- _Problem statement_
Word for word, print all of the entries below.
____ Available records
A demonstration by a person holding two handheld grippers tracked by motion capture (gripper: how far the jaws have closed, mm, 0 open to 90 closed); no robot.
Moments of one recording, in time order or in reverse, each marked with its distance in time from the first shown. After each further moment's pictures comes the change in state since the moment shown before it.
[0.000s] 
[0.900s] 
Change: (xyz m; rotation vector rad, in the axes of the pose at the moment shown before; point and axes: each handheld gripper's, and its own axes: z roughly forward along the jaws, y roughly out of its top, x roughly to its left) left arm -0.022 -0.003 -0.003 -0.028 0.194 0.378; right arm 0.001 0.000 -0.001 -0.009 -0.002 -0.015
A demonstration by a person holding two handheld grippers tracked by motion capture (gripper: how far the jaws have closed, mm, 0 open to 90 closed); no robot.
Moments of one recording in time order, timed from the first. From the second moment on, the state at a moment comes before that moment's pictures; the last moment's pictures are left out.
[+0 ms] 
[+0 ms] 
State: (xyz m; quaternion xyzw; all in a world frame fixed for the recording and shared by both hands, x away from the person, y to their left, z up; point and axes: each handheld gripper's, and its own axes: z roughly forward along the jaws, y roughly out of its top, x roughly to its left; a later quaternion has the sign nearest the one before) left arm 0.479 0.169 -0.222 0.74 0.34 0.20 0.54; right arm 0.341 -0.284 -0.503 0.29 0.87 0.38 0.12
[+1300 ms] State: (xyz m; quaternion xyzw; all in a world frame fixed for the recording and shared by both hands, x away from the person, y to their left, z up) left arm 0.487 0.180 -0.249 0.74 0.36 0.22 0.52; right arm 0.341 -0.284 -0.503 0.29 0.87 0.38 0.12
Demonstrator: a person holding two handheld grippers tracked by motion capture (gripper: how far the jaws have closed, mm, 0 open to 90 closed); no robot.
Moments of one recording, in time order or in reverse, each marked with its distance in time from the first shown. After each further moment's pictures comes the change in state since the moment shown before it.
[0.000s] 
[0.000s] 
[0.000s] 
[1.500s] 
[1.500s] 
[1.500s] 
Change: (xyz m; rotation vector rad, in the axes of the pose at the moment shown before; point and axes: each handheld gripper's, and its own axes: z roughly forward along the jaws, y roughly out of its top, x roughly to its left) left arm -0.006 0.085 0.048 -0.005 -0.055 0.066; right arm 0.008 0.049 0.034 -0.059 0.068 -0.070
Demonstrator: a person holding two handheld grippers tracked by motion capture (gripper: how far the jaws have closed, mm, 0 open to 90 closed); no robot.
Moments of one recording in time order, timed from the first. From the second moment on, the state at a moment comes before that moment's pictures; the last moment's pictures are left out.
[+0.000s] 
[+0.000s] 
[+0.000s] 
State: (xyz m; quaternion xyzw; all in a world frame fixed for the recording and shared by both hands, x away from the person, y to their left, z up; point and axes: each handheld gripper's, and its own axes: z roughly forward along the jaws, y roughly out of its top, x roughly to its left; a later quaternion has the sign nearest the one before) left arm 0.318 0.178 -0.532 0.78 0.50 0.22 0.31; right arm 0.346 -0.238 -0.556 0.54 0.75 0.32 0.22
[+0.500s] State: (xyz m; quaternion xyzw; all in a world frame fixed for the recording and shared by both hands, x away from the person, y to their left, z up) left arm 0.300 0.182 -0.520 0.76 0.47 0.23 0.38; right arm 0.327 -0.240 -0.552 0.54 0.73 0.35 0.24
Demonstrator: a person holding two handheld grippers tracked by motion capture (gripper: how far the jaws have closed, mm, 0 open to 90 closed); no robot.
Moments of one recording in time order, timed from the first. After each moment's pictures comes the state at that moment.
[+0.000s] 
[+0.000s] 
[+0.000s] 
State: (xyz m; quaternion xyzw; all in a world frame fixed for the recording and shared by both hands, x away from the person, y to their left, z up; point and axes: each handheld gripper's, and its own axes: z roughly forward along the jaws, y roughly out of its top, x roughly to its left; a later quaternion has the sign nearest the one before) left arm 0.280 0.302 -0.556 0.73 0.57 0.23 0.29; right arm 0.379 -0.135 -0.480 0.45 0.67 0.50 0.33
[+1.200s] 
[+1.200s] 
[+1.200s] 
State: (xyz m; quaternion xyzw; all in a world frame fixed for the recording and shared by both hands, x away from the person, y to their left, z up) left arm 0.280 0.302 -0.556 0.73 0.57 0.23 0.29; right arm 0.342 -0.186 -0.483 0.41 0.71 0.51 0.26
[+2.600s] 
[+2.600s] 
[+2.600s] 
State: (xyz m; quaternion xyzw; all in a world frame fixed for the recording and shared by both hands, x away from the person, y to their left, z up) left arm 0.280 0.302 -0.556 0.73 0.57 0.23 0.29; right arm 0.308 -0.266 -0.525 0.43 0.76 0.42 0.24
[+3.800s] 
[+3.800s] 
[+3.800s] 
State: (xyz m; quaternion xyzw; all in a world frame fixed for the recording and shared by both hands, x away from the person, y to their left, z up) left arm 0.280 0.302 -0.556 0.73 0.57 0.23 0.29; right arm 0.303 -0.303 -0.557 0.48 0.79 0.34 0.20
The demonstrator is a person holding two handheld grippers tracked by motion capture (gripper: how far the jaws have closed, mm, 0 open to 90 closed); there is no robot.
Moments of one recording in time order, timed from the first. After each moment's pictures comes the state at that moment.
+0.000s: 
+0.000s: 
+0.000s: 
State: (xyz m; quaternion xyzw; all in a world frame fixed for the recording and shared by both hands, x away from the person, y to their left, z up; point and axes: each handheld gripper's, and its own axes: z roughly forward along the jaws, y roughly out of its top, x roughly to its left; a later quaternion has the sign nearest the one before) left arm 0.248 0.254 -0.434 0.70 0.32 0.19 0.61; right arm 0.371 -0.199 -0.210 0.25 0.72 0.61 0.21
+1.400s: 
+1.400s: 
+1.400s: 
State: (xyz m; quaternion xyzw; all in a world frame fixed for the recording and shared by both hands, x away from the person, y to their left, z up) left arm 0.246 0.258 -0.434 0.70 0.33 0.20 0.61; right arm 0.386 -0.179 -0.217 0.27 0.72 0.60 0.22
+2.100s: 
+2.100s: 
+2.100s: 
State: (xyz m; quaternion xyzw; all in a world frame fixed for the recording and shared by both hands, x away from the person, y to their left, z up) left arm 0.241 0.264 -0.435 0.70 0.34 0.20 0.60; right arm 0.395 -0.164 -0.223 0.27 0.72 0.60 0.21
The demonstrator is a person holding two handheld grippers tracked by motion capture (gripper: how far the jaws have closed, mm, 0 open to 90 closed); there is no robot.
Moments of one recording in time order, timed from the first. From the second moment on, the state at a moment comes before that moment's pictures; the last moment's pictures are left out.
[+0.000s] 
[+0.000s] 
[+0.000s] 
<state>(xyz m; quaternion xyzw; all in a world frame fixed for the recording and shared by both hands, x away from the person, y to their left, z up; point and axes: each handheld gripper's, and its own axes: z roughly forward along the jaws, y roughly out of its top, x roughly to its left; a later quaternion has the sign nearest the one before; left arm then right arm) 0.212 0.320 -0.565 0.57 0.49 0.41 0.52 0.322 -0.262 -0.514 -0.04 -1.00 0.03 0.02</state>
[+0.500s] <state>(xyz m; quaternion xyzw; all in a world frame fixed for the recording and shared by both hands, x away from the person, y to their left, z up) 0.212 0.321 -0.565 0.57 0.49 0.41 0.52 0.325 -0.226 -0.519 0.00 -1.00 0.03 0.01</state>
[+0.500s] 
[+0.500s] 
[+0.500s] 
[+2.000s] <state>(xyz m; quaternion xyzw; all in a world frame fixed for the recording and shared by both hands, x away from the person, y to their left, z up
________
- _Task result_
A demonstration by a person holding two handheld grippers tracked by motion capture (gripper: how far the jaws have closed, mm, 0 open to 90 closed); no robot.
Moments of one recording, in time order or in reverse, each marked with its distance in time from the first shown. After each further moment's pictures comes the change in state since the moment shown before it.
[0.000s] 
[0.900s] 
Change: (xyz m; rotation vector rad, in the axes of the pose at the moment shown before; point and axes: each handheld gripper's, and its own axes: z roughly forward along the jaws, y roughly out of its top, x roughly to its left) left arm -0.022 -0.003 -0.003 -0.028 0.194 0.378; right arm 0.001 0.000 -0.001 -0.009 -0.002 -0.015
A demonstration by a person holding two handheld grippers tracked by motion capture (gripper: how far the jaws have closed, mm, 0 open to 90 closed); no robot.
Moments of one recording in time order, timed from the first. From the second moment on, the state at a moment comes before that moment's pictures; the last moment's pictures are left out.
[+0 ms] 
[+0 ms] 
State: (xyz m; quaternion xyzw; all in a world frame fixed for the recording and shared by both hands, x away from the person, y to their left, z up; point and axes: each handheld gripper's, and its own axes: z roughly forward along the jaws, y roughly out of its top, x roughly to its left; a later quaternion has the sign nearest the one before) left arm 0.479 0.169 -0.222 0.74 0.34 0.20 0.54; right arm 0.341 -0.284 -0.503 0.29 0.87 0.38 0.12
[+1300 ms] State: (xyz m; quaternion xyzw; all in a world frame fixed for the recording and shared by both hands, x away from the person, y to their left, z up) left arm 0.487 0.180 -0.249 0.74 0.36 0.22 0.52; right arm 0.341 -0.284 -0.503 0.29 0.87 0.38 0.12
Demonstrator: a person holding two handheld grippers tracked by motion capture (gripper: how far the jaws have closed, mm, 0 open to 90 closed); no robot.
Moments of one recording, in time order or in reverse, each marked with its distance in time from the first shown. After each further moment's pictures comes the change in state since the moment shown before it.
[0.000s] 
[0.000s] 
[0.000s] 
[1.500s] 
[1.500s] 
[1.500s] 
Change: (xyz m; rotation vector rad, in the axes of the pose at the moment shown before; point and axes: each handheld gripper's, and its own axes: z roughly forward along the jaws, y roughly out of its top, x roughly to its left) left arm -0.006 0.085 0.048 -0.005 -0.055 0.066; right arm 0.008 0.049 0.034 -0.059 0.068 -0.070
Demonstrator: a person holding two handheld grippers tracked by motion capture (gripper: how far the jaws have closed, mm, 0 open to 90 closed); no robot.
Moments of one recording in time order, timed from the first. From the second moment on, the state at a moment comes before that moment's pictures; the last moment's pictures are left out.
[+0.000s] 
[+0.000s] 
[+0.000s] 
State: (xyz m; quaternion xyzw; all in a world frame fixed for the recording and shared by both hands, x away from the person, y to their left, z up; point and axes: each handheld gripper's, and its own axes: z roughly forward along the jaws, y roughly out of its top, x roughly to its left; a later quaternion has the sign nearest the one before) left arm 0.318 0.178 -0.532 0.78 0.50 0.22 0.31; right arm 0.346 -0.238 -0.556 0.54 0.75 0.32 0.22
[+0.500s] State: (xyz m; quaternion xyzw; all in a world frame fixed for the recording and shared by both hands, x away from the person, y to their left, z up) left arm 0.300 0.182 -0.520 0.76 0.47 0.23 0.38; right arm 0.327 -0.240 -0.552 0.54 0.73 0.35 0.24
Demonstrator: a person holding two handheld grippers tracked by motion capture (gripper: how far the jaws have closed, mm, 0 open to 90 closed); no robot.
Moments of one recording in time order, timed from the first. After each moment's pictures comes the state at that moment.
[+0.000s] 
[+0.000s] 
[+0.000s] 
State: (xyz m; quaternion xyzw; all in a world frame fixed for the recording and shared by both hands, x away from the person, y to their left, z up; point and axes: each handheld gripper's, and its own axes: z roughly forward along the jaws, y roughly out of its top, x roughly to its left; a later quaternion has the sign nearest the one before) left arm 0.280 0.302 -0.556 0.73 0.57 0.23 0.29; right arm 0.379 -0.135 -0.480 0.45 0.67 0.50 0.33
[+1.200s] 
[+1.200s] 
[+1.200s] 
State: (xyz m; quaternion xyzw; all in a world frame fixed for the recording and shared by both hands, x away from the person, y to their left, z up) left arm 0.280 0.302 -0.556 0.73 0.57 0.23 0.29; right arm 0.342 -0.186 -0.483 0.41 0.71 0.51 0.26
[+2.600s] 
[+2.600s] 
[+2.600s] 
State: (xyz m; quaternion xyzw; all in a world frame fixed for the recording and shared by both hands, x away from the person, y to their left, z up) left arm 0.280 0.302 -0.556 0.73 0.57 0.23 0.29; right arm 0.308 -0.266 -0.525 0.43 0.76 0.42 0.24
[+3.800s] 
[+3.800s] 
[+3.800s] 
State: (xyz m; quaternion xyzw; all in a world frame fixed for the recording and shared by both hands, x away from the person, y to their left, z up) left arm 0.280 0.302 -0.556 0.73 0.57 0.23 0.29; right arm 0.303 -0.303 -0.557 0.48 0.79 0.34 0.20
The demonstrator is a person holding two handheld grippers tracked by motion capture (gripper: how far the jaws have closed, mm, 0 open to 90 closed); there is no robot.
Moments of one recording in time order, timed from the first. After each moment's pictures comes the state at that moment.
+0.000s: 
+0.000s: 
+0.000s: 
State: (xyz m; quaternion xyzw; all in a world frame fixed for the recording and shared by both hands, x away from the person, y to their left, z up; point and axes: each handheld gripper's, and its own axes: z roughly forward along the jaws, y roughly out of its top, x roughly to its left; a later quaternion has the sign nearest the one before) left arm 0.248 0.254 -0.434 0.70 0.32 0.19 0.61; right arm 0.371 -0.199 -0.210 0.25 0.72 0.61 0.21
+1.400s: 
+1.400s: 
+1.400s: 
State: (xyz m; quaternion xyzw; all in a world frame fixed for the recording and shared by both hands, x away from the person, y to their left, z up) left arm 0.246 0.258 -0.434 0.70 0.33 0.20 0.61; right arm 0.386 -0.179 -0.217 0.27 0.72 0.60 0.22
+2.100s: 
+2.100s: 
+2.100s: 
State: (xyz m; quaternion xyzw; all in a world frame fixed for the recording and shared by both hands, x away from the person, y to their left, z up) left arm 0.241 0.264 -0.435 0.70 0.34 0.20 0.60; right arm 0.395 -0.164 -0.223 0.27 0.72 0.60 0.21
The demonstrator is a person holding two handheld grippers tracked by motion capture (gripper: how far the jaws have closed, mm, 0 open to 90 closed); there is no robot.
Moments of one recording in time order, timed from the first. From the second moment on, the state at a moment comes before that moment's pictures; the last moment's pictures are left out.
[+0.000s] 
[+0.000s] 
[+0.000s] 
<state>(xyz m; quaternion xyzw; all in a world frame fixed for the recording and shared by both hands, x away from the person, y to their left, z up; point and axes: each handheld gripper's, and its own axes: z roughly forward along the jaws, y roughly out of its top, x roughly to its left; a later quaternion has the sign nearest the one before; left arm then right arm) 0.212 0.320 -0.565 0.57 0.49 0.41 0.52 0.322 -0.262 -0.514 -0.04 -1.00 0.03 0.02</state>
[+0.500s] <state>(xyz m; quaternion xyzw; all in a world frame fixed for the recording and shared by both hands, x away from the person, y to their left, z up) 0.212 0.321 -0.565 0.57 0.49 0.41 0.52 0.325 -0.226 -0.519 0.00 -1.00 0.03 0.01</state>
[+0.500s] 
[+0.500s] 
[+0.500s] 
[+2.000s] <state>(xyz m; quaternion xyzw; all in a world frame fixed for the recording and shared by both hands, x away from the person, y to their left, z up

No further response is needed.